Outside of these areas the city is working with other smaller projects, such as the lot 12 project, to increase the supply of affordable housing.
4. My Thoughts
The North Bayshore and East Whisman projects are good, in that I like the plans generally and they will add lots of housing with minimal displacement. I am wary a bit of a single company having so much dominance, but cautiously optimistic.
If you have thoughts on the project be sure to share them at the next public meeting, there is time to potentially shape these projects, and given the scale it would be effort well spent.
The R3 zoning update brings to mind the controversial 570 South Rengstorff project approved this week.
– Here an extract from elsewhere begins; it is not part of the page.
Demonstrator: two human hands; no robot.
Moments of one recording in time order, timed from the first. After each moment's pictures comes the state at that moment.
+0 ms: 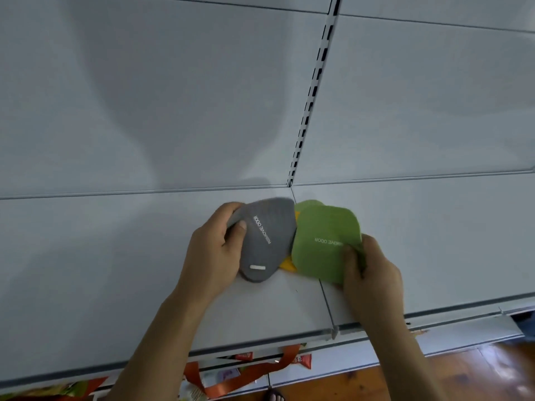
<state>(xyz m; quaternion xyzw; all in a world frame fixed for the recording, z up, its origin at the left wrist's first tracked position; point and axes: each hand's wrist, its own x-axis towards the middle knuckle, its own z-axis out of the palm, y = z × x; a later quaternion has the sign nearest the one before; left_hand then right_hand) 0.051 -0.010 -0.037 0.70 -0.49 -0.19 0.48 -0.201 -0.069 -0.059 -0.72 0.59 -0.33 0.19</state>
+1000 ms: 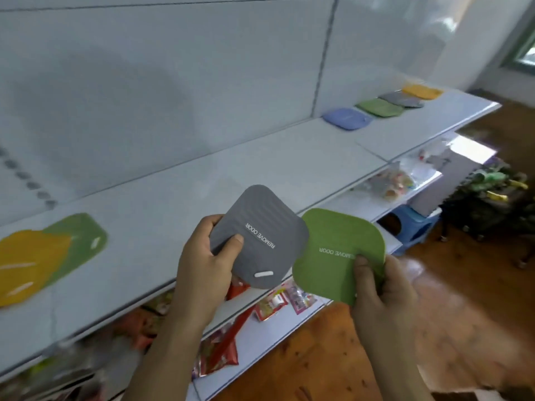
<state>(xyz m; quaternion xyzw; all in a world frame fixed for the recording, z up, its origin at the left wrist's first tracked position) -0.313 -0.060 -0.026 0.58 -0.49 -0.40 0.51 -0.546 -0.001 -0.056 -0.41 0.68 -0.56 0.23</state>
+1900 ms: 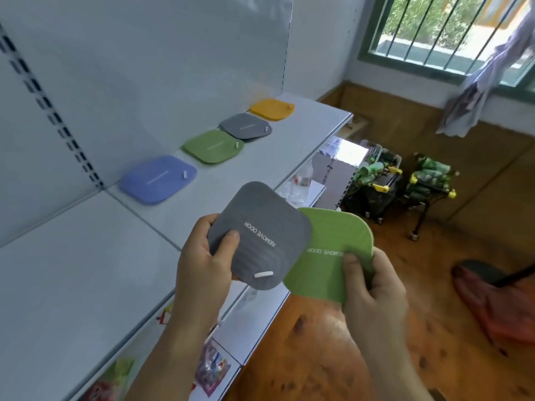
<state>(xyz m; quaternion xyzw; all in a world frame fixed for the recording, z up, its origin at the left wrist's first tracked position) -0.721 -0.313 -0.033 0.48 -0.54 -0.52 0.46 -0.908 -0.187 -0.048 -0.33 0.73 -0.59 0.14</state>
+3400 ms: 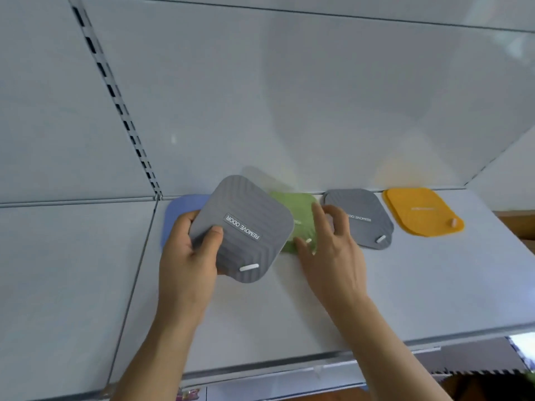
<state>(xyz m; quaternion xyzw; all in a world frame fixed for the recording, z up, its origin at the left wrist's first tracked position) -0.780 -0.494 -0.040 0.66 -0.26 -0.28 0.65 -0.970 -0.598 -0.059 -0.80 0.55 -0.21 0.08</state>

Demolishing 70 rent-controlled apartments to build 85 million-dollar rowhouses doesn’t feel like a win for housing.
The city is attempting to solve this by adding rules about relocation or providing affordable housing on-site. It may help, but it still feels like attempting to fit all the new homes in existing R3 will mostly just cause gentrification.
I much prefer plans that replace existing commercial or industrial spaces with mixed-use housing. The city doesn’t need to wait for a developer to come along with a precise plan, zoning more areas like El Camino or Downtown will create more homes without uprooting existing families. Looking at the R3 map it seems Old Middlefield would be a good candidate.
With the passage of SB 9 duplexes will become legal everywhere essentially upzoning all R1 areas to R2. This could add as many as 8000 homes, though it probably will not have near that much affect. Most homeowners will not be converting their home to a duplex, and it is doubtful if many property owners will do either, as it is expensive and does not measurable increase home value. This will have a positive effect for density in the long term as new construction may more often decide to build duplexes, but it is doubtful there will be significant difference right away.
So it seems to me the majority of the new housing will be provided by the North Bayshore and East Whisman projects, and it is probably a good thing, as it may help the city stave off the gentrification of the little “naturally affordable” housing stock it has left.